* _TASK TO CARRY OUT_: Give back all of the data exactly as it stands, with the pictures removed.

* _DATASET EXTRACT_:
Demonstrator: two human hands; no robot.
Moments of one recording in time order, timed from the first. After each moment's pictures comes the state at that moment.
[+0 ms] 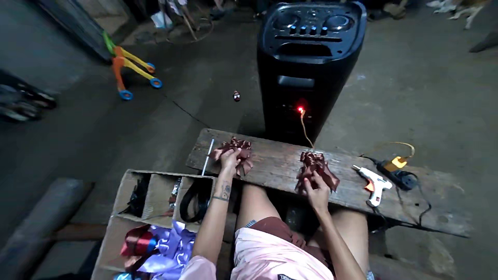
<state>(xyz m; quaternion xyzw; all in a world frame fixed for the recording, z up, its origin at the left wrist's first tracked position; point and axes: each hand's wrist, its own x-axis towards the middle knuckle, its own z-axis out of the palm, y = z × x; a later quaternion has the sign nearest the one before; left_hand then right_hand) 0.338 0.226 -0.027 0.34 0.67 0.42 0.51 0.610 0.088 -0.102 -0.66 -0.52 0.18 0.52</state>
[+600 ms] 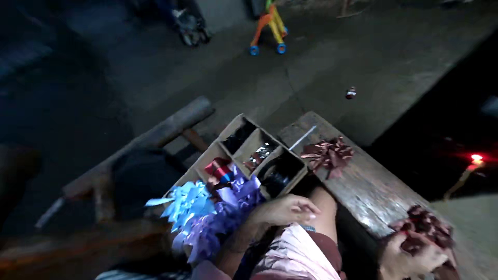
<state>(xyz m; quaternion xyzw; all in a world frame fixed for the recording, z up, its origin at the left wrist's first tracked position) 0.268 0.019 0.071 0.55 0.51 0.30 0.59 0.563 0.081 -0.057 -0.65 -0.61 -0.03 0.46</state>
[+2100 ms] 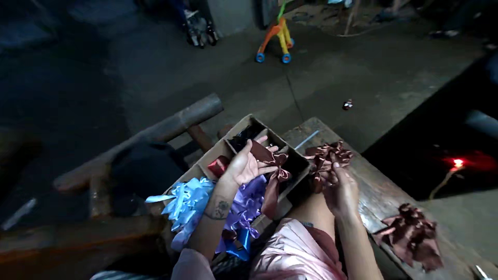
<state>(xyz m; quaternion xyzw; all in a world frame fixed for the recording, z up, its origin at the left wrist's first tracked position) 0.177 0.021 0.097 0.21 0.50 0.59 0.60 0.407 0.101 0.064 -0.42 -0.37 0.68 0.47</state>
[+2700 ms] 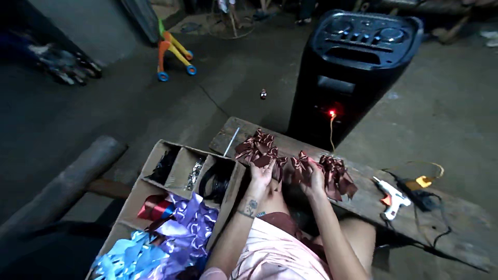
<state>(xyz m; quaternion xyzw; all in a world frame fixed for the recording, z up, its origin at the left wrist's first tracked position) 0.387 0.146 -0.003 -0.10 0.38 0.68 0.62 0.532 0.134 -0.025 -0.51 -0.11 0.61 0.61</state>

* _YOUR SOLUTION_:
Demonstrator: two human hands; no robot.
Moments of one recording in time order, timed from the first. After each moment's pictures comes the state at that moment.
[+0 ms] 
<state>(xyz m; quaternion xyzw; all in a world frame fixed for the recording, z up, its origin at the left wrist's first tracked position; point and axes: each hand's wrist, its own x-axis towards the middle knuckle, its own z-axis out of the palm, y = z × x; a later quaternion has the sign nearest the one before; left_hand then right_hand) 0.338 0.226 -0.027 0.34 0.67 0.42 0.51 0.610 0.088 -0.102 -0.66 -0.52 0.18 0.52</state>
[+600 ms] 
<state>(xyz m; quaternion xyzw; all in a world frame fixed for the recording, z up, its origin at the left wrist's first tracked position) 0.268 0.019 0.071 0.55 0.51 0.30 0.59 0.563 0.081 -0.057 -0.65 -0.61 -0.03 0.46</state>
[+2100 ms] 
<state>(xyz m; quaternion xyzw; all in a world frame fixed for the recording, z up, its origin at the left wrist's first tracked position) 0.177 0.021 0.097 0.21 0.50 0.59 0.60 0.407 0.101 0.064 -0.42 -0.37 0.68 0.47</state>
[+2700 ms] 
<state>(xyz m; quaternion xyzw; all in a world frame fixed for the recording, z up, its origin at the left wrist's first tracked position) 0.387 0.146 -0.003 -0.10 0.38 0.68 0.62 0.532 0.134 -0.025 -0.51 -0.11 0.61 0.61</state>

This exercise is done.